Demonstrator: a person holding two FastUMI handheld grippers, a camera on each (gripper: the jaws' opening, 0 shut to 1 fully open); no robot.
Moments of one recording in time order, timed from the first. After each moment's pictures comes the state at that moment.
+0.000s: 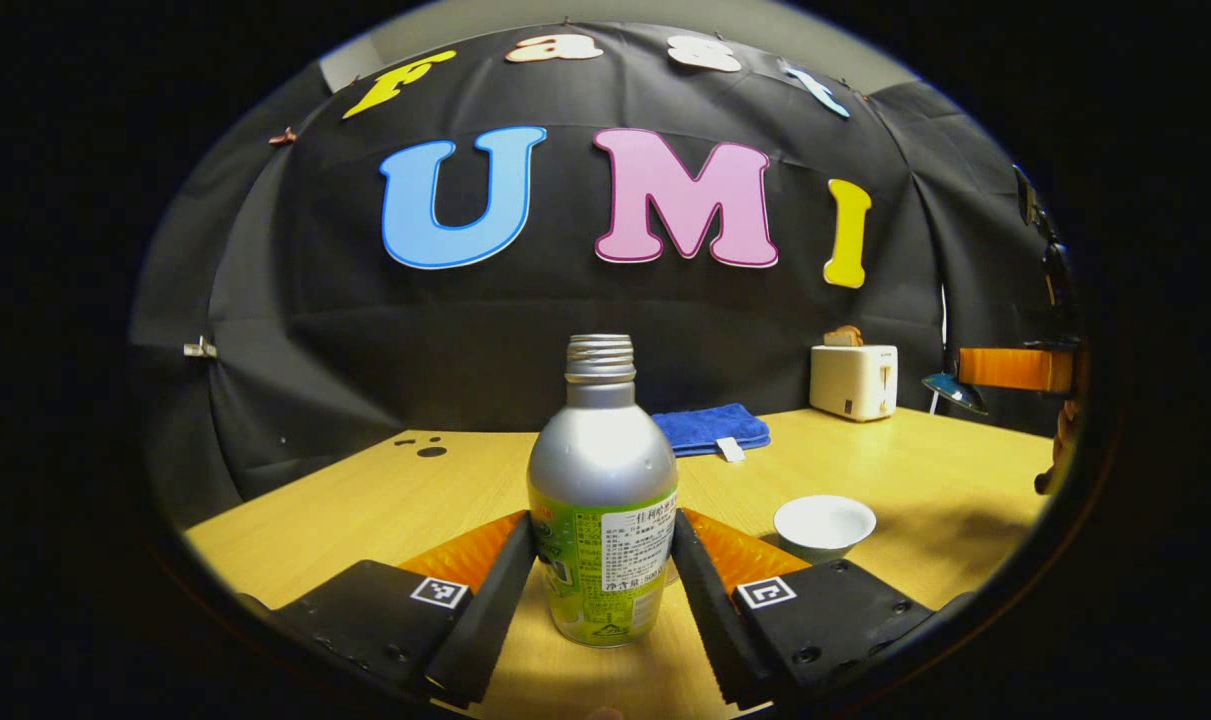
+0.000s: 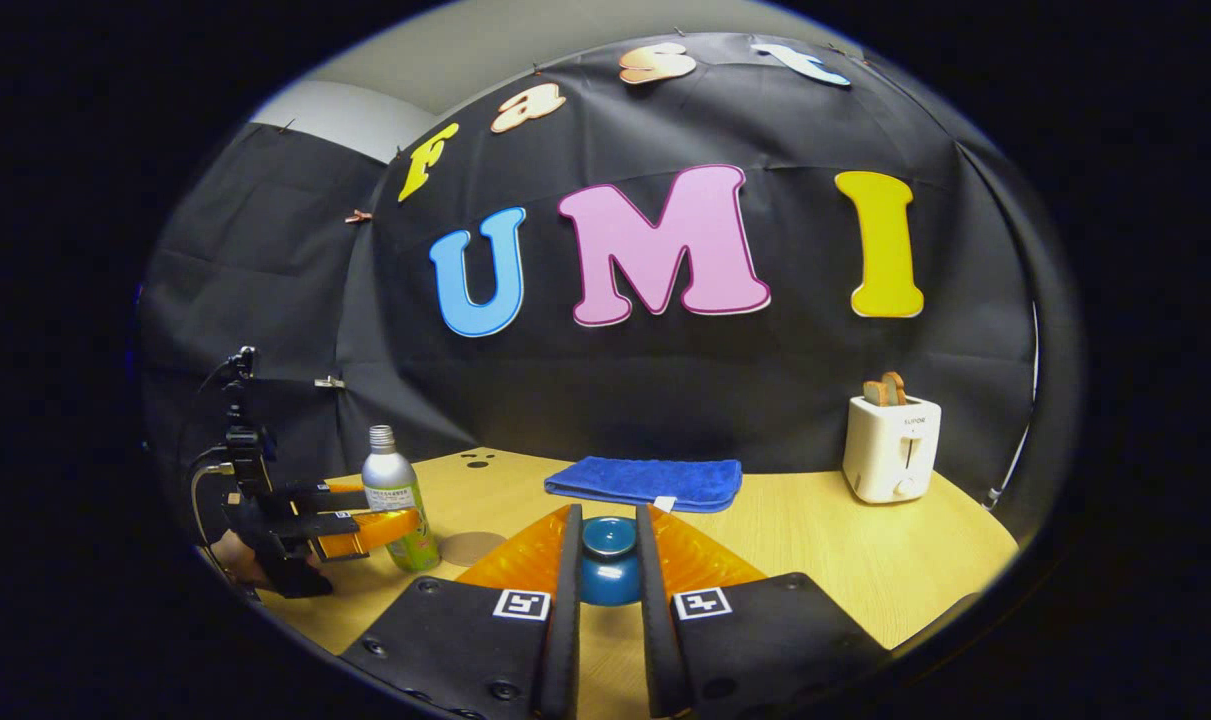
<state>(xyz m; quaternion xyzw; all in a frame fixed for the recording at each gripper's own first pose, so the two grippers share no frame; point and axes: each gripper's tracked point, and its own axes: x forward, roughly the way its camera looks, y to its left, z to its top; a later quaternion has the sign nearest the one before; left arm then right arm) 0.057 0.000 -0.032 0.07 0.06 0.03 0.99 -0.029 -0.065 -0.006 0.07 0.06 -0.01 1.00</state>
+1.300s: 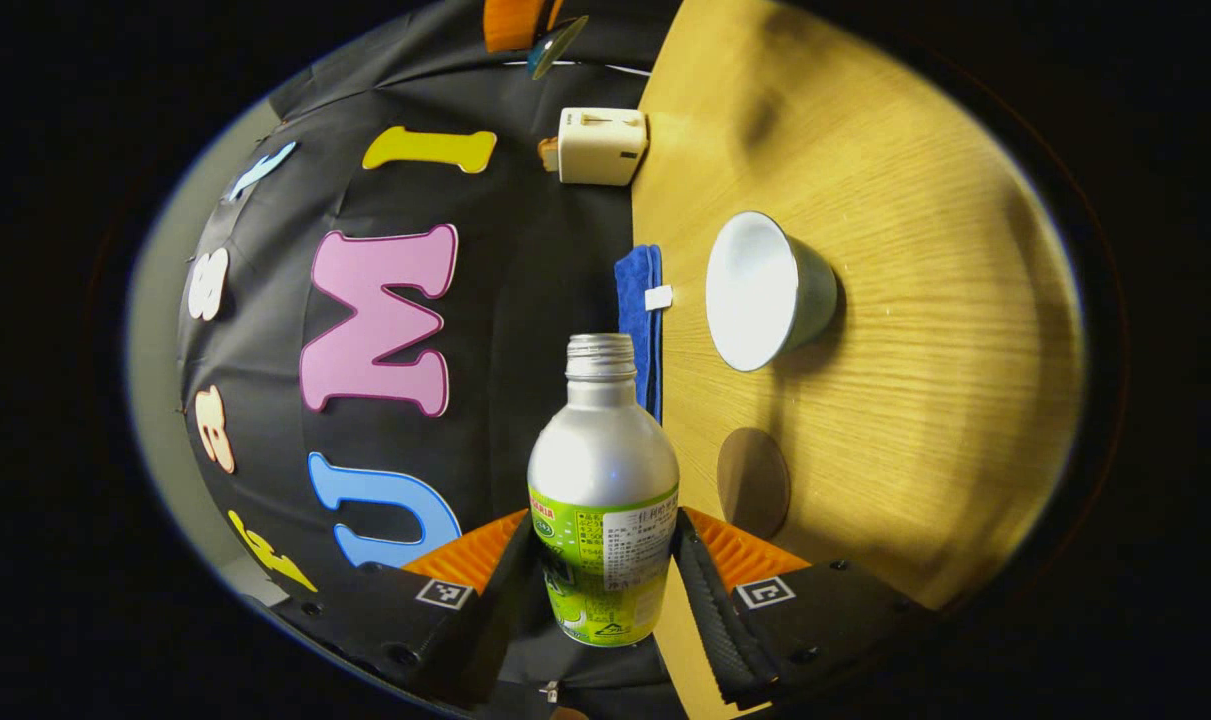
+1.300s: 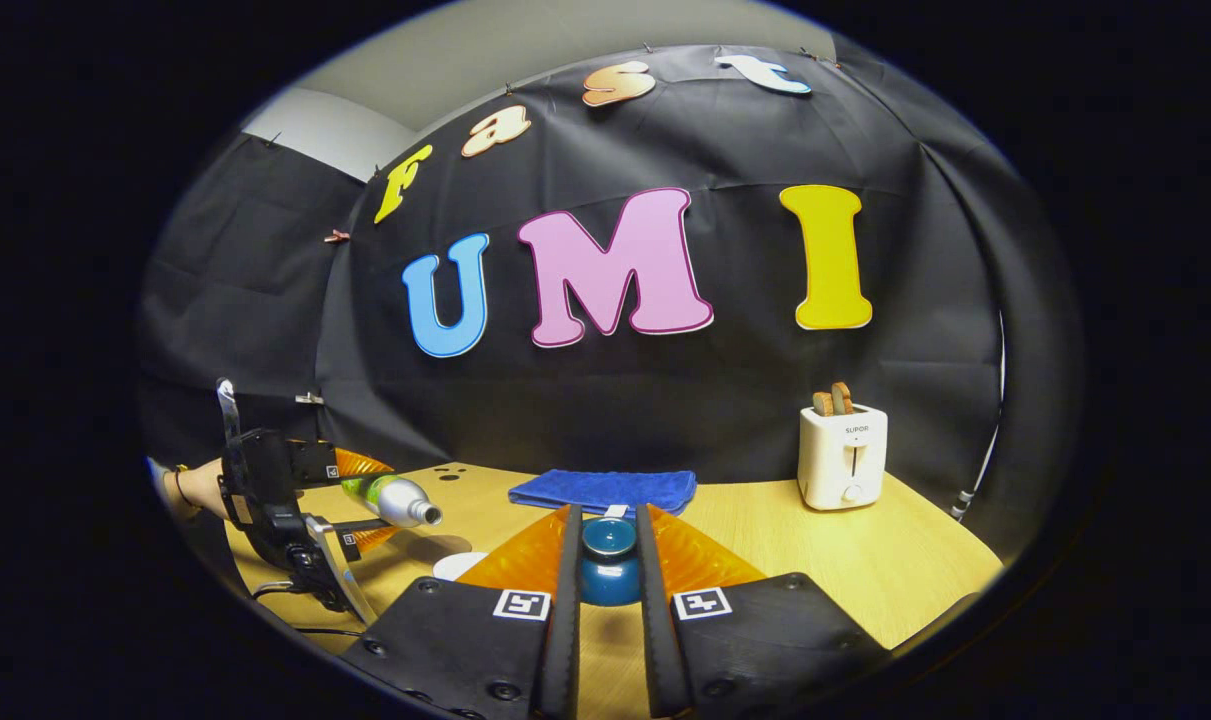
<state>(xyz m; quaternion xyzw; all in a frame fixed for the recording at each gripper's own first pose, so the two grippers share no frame) 0.083 -0.022 -0.031 0.73 0.13 0.00 0.67 -0.064 -0.116 0.008 0.07 0.02 -0.04 1.00</state>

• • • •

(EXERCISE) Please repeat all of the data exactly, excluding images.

(ANSWER FOR THE TASK)
Demonstrator: a person holding two FastUMI handheld grippers, a camera on each (gripper: the jaws' opening, 0 shut to 1 fully open); no robot.
Moments of one recording in time order, timed from the first. After each moment's pictures comes the state at that moment.
+0.000s: 
+0.000s: 
<state>(xyz m; quaternion xyzw; all in a frame fixed for the recording at each gripper's own first pose, so the two grippers share no frame; point and axes: each gripper's tracked point, and its own axes: x forward, roughly the way its camera looks, y to its left, z to its top; a later quaternion has the sign nearest the one before; left arm then right arm) 0.057 0.000 -0.032 0.07 0.06 0.03 0.99 -0.029 -0.065 -0.006 0.07 0.06 -0.01 1.00</state>
+1.300s: 
+1.300s: 
<state>(xyz m; quaternion xyzw; all in a frame fixed for the recording at each gripper's own first pose, so the two grippers share no frame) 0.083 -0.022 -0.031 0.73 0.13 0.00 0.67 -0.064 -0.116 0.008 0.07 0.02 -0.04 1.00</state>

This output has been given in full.